TASK OBJECTIVE: Search the data for lines holding the word "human". State how many there are, and nothing else.

Data extracted from a collection
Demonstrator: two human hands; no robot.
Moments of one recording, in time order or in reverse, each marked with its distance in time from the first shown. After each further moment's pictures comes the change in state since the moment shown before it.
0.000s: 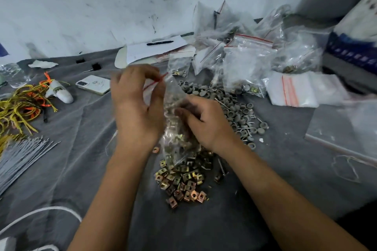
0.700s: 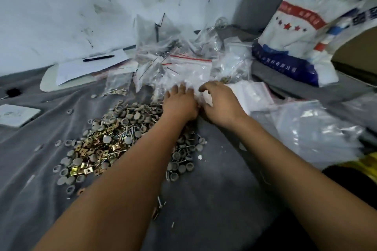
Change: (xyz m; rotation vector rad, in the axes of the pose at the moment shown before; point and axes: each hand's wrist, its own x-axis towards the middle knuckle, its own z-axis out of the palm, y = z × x) left_hand 0.034 0.035 0.274 0.480 -1.055 0.014; right_hand 0.016 0.057 -0.189 -0.850 0.144 0.221
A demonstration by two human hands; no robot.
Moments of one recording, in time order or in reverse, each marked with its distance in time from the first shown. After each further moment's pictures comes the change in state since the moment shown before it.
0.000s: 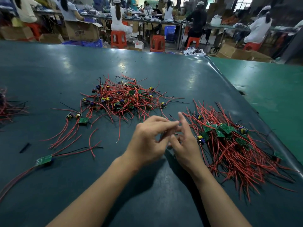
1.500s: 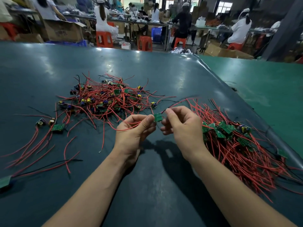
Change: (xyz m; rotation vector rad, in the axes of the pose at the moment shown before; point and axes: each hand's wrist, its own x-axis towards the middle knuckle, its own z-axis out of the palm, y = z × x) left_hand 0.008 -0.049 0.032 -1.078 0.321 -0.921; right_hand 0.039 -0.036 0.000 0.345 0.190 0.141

REPLY: 2